═════ Material supplied ═════

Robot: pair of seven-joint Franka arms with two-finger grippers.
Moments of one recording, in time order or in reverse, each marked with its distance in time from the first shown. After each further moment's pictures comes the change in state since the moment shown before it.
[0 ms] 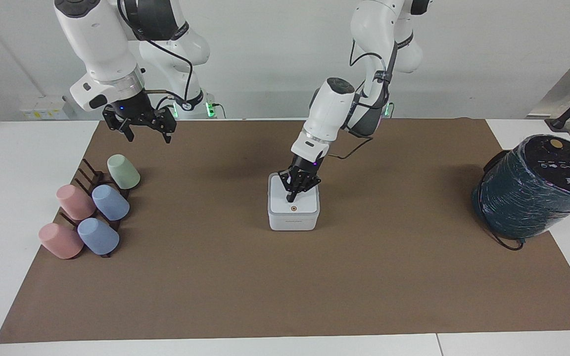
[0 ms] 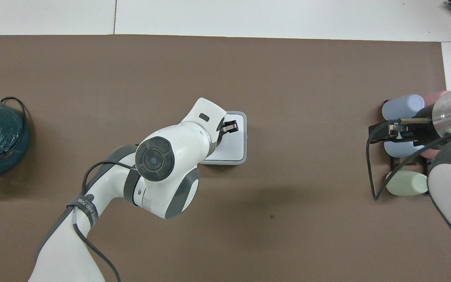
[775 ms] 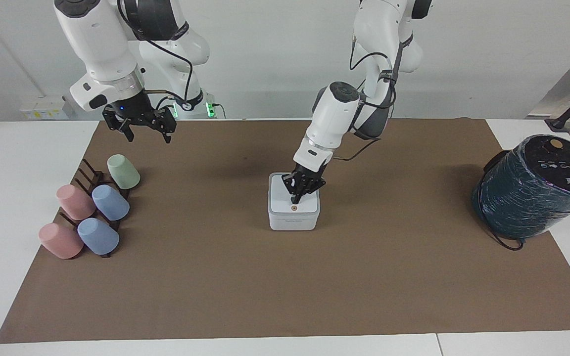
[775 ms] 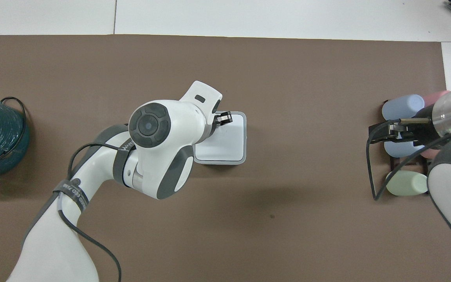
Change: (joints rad) left arm 0.070 0.037 0.005 0.184 0.000 -0.321 0.030; right arm 0.000 0.000 0.000 0.000 0.000 0.000 0.000
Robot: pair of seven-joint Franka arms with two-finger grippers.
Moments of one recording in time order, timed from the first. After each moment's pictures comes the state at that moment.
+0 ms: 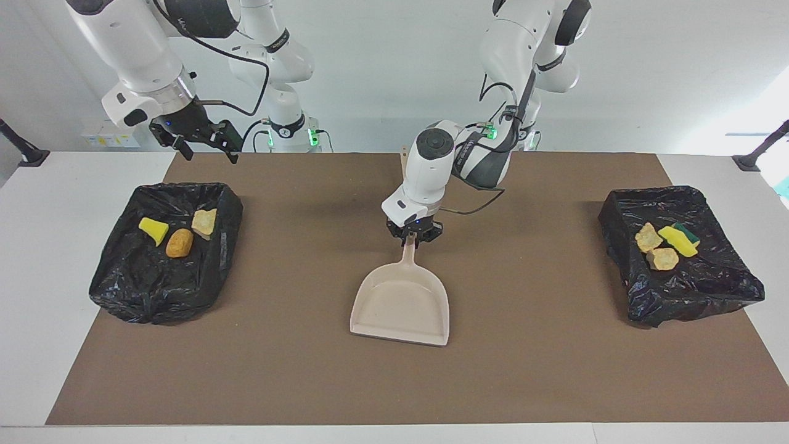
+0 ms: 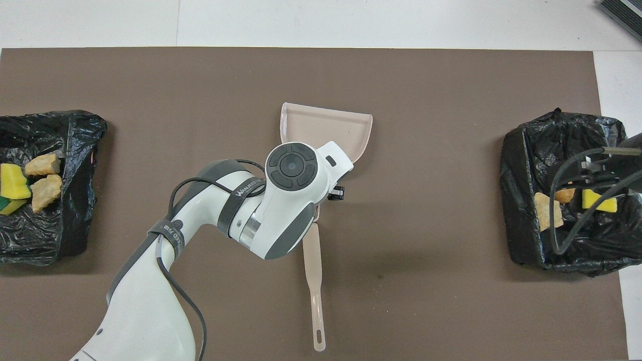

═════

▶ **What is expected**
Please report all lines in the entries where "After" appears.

▶ **Response box**
Moments of one recording, in time order or in reverse, each marked with its distance in time from the first shown. After each further moment's pictures comes the change in state since the moment shown before it.
Moments of one recording in time order, timed from the first. After each moment's pictures comes the state at that moment.

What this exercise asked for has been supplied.